(DIRECTIONS): An unchanged copy of each entry below is needed; keep the pictures out of it.

Stored records:

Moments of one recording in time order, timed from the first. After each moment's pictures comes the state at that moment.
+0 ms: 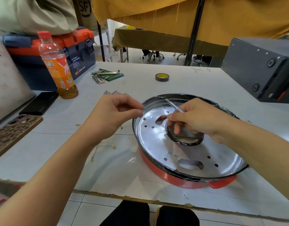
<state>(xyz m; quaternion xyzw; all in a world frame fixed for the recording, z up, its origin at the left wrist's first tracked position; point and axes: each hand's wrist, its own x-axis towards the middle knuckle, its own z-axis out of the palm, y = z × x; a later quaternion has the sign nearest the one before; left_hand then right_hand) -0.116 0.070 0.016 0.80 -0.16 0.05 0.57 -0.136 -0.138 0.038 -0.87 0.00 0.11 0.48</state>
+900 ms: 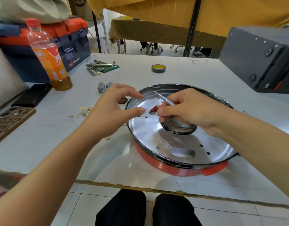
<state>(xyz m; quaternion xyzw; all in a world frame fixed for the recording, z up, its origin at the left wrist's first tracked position) -0.121 0.058 0.004 0.87 -0.16 0.08 0.46 -0.144 -0.139 0.035 -0.85 -0.06 0.10 0.51</state>
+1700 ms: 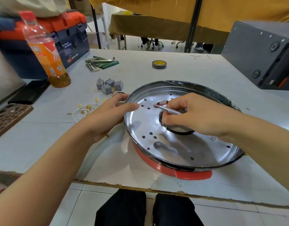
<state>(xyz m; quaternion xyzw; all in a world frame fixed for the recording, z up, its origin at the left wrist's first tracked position) -0.108 0.062 -0.015 0.75 -0.07 -0.13 0.65 -0.156 -0.144 0.035 -0.90 -0.10 0.12 0.42</state>
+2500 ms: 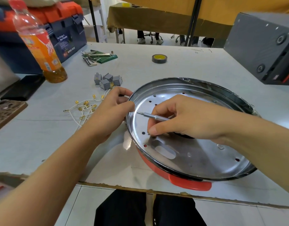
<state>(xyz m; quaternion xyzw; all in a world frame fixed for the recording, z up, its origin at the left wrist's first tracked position) -0.107 0.053 -0.024 0.76 -0.07 -0.03 0.64 -0.154 -0.127 0.031 -0.87 -0.17 0.20 0.41</state>
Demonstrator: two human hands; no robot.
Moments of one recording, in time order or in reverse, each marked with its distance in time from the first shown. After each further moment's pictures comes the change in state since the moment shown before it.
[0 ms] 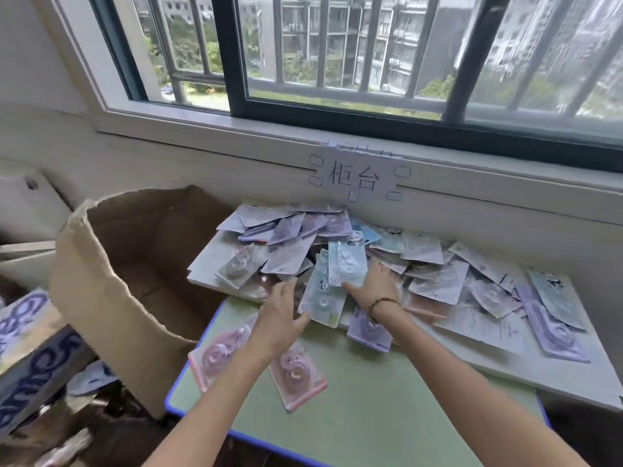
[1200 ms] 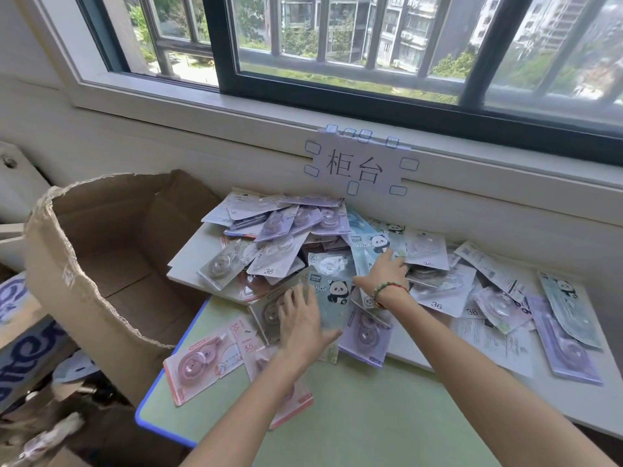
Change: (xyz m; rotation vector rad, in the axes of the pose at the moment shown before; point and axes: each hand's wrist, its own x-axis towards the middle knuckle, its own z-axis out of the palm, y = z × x) left_hand 0.045 0.024 0.071 0.304 -0.103 -0.153; right_hand 0.068 0.012 -0.002 -0.123 -0.106 0.121
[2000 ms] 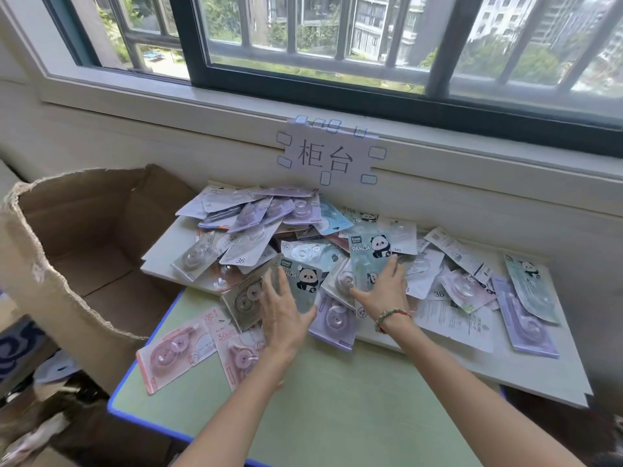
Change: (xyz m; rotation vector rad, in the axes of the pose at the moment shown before) left_hand -0.011 0.029 0.024 -0.291 0.279 -0.137; right_hand -0.041 0.075 -0.001 0.195 0.131 -0.087
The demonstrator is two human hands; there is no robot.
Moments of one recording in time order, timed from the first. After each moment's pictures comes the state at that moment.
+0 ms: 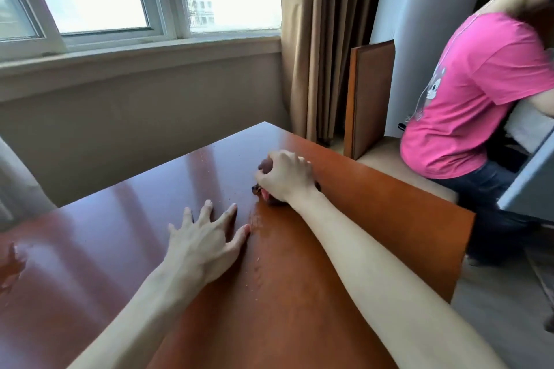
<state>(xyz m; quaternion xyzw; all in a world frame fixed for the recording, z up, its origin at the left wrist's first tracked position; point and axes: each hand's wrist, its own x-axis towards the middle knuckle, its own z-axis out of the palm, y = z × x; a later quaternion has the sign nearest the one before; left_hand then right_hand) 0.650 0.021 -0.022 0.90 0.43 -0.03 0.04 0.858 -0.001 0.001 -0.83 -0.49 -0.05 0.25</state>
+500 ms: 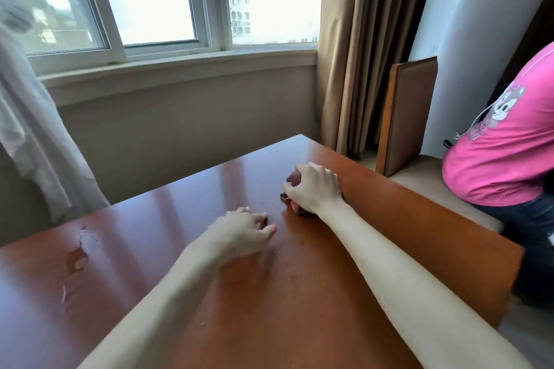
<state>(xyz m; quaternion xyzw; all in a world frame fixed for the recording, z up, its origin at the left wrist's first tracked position) 0.649 0.046 0.014 0.88 0.43 -0.08 0.17 0.855 0.022 -0.004 -0.82 -0.51 -0.08 0.23</state>
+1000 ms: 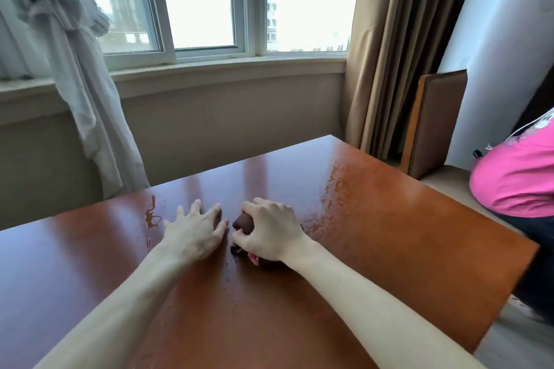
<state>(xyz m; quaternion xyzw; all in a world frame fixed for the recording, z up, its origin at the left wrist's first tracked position) 0.491 0.058 -0.008 0.83 0.56 -0.03 0.08 0.652 -0.030 -0.003 -0.68 -0.70 -0.01 0.23</state>
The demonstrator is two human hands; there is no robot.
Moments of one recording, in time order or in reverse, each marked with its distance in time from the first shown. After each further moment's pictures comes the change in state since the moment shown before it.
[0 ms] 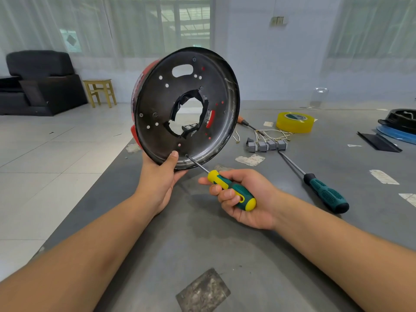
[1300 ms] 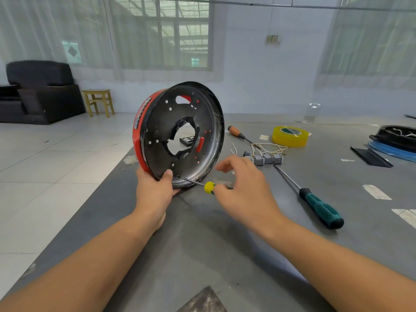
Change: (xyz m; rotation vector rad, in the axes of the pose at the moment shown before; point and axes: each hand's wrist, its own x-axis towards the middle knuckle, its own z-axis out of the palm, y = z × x) left_hand 0.003 -0.007 -0.003 0.177 0.160 0.075; right_hand 0.001 0.001 0.009 -1.358 0.654 -0.933
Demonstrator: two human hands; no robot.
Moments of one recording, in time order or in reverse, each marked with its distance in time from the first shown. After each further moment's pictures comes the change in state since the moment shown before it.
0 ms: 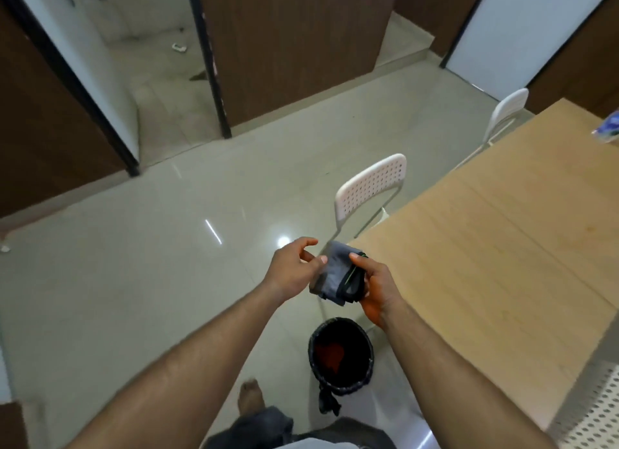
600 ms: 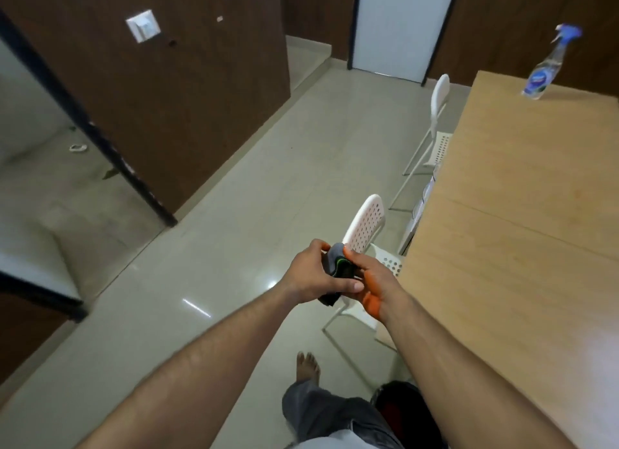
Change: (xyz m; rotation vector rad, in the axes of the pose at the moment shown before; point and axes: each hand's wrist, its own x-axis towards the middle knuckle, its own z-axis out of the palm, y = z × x) left_hand 0.271 0.135 -0.048 0.373 -0.489 0.195; right_hand 0.200 -0.142 0.074 0.348 0.268 -0.091
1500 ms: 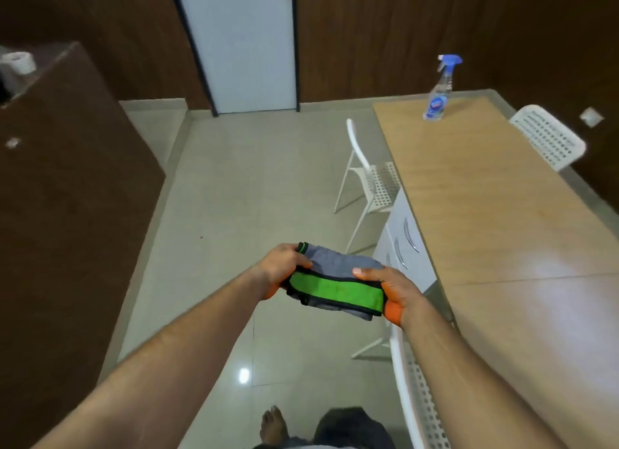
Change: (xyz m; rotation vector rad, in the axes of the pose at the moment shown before) left_hand 0.539 0.141 -0.235 -0.134 -0.528 -0.102; right_hand 0.335 -0.278 0.105 0.183 0.317 -0.175
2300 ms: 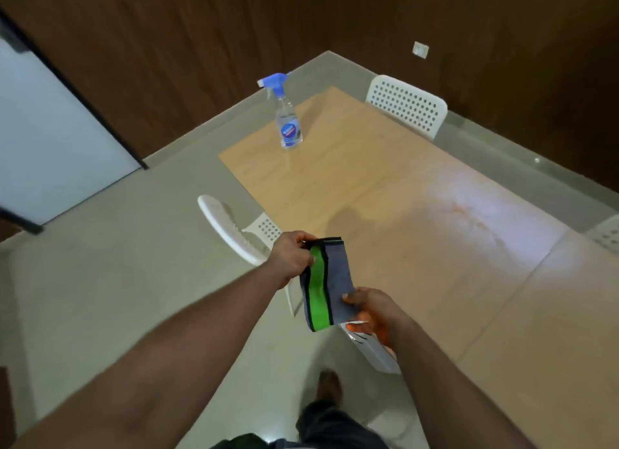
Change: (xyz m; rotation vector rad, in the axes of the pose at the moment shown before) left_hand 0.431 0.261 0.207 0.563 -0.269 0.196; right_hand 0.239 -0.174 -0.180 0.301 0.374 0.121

(SOLUTION TO THIS EXERCISE):
Moments of one recording in time order, timed from the first. After each moment's pictures comes the state at that moment.
+0 ms: 
<state>(xyz m; quaternion xyzw; all in a world frame fixed for the recording, z up, its origin at the left wrist's first tracked position; point and axes: each hand's wrist, its own x-axis towards the middle knuckle, its own z-axis out of the palm, y = z × x; a later quaternion has the sign nearest the one before; left_hand then right_hand) -0.116 0.070 0.016 0.80 -0.16 0.05 0.57 -0.136 -0.138 0.038 -0.87 0.00 0.11 0.48</state>
+900 ms: 
<state>(xyz m; quaternion xyzw; all in a world frame fixed for the recording, z up, its origin at the left wrist's first tracked position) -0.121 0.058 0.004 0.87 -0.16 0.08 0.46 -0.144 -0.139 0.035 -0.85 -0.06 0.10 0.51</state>
+1700 ms: 
<state>(xyz m; quaternion xyzw; all in a world frame fixed for the recording, z up, its origin at the left wrist's first tracked position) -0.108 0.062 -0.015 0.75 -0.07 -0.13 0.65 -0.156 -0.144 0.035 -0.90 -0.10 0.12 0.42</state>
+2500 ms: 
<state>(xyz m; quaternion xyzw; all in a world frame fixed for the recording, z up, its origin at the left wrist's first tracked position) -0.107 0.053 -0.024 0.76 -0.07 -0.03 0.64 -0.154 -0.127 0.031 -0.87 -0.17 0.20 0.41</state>
Demonstrator: two human hands; no robot.
Moments of one recording, in time order or in reverse, each marked with its distance in time from the first shown. After each further moment's pictures comes the change in state since the moment shown before it.
[0 ms] 
[1200 ms] 
Change: (xyz m; rotation vector rad, in the axes of the pose at the moment shown before; point and axes: each hand's wrist, its own x-axis towards the middle knuckle, its own z-axis out of the palm, y = z × x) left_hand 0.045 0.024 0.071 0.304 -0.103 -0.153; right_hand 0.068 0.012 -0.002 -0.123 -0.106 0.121
[2000 ms] 
Change: (xyz m; rotation vector rad, in the axes of the pose at the moment shown before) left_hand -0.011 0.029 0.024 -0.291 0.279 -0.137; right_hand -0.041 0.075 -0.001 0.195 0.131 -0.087
The demonstrator is two human hands; there is no robot.
Moments of one recording in time order, timed from the first. After each moment's pictures comes the state at that moment.
+0 ms: 
<state>(xyz m; quaternion xyzw; all in a world frame fixed for the recording, z up, its origin at the left wrist's first tracked position; point and axes: each hand's wrist, its own x-axis towards the middle knuckle, its own z-axis out of the palm, y = z × x; a later quaternion has the sign nearest the one before; left_hand then right_hand) 0.650 0.021 -0.022 0.90 0.43 -0.03 0.04 0.858 -0.001 0.001 -0.83 -0.49 -0.05 0.25</state>
+500 ms: 
<state>(xyz m; quaternion xyzw; all in a world frame fixed for the recording, z up, its origin at the left wrist's first tracked position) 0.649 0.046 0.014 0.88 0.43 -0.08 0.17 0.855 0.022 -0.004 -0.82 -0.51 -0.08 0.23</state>
+1000 ms: 
<state>(xyz m; quaternion xyzw; all in a world frame fixed for the recording, z up, its origin at the left wrist's first tracked position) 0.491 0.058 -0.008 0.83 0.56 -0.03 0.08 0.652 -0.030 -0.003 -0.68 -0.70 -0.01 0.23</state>
The demonstrator is two human hands; there is no robot.
Moments of one recording, in time order or in reverse, each marked with its distance in time from the first shown. After each further moment's pictures comes the change in state since the moment shown before it.
[0 ms] 
[1300 ms] 
Change: (xyz m; rotation vector rad, in the axes of the pose at the moment shown before; point and axes: each hand's wrist, its own x-axis towards the middle knuckle, its own z-axis out of the palm, y = z × x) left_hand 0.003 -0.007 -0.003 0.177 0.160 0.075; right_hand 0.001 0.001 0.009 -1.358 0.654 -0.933
Demonstrator: two human hands; no robot.
Moments of one recording, in time order or in reverse, each marked with its distance in time from the first shown. After each further moment's pictures comes the change in state since the moment shown before it.
0 ms: 
600 ms: 
Change: (xyz m; rotation vector rad, in the axes of the pose at the moment shown before; point and axes: each hand's wrist, its own x-axis towards the middle knuckle, its own z-axis out of the palm, y = z × x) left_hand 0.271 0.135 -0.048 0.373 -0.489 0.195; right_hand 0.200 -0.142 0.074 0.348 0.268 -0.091
1500 ms: 
Change: (xyz m; rotation vector rad, in the axes of the pose at the moment shown before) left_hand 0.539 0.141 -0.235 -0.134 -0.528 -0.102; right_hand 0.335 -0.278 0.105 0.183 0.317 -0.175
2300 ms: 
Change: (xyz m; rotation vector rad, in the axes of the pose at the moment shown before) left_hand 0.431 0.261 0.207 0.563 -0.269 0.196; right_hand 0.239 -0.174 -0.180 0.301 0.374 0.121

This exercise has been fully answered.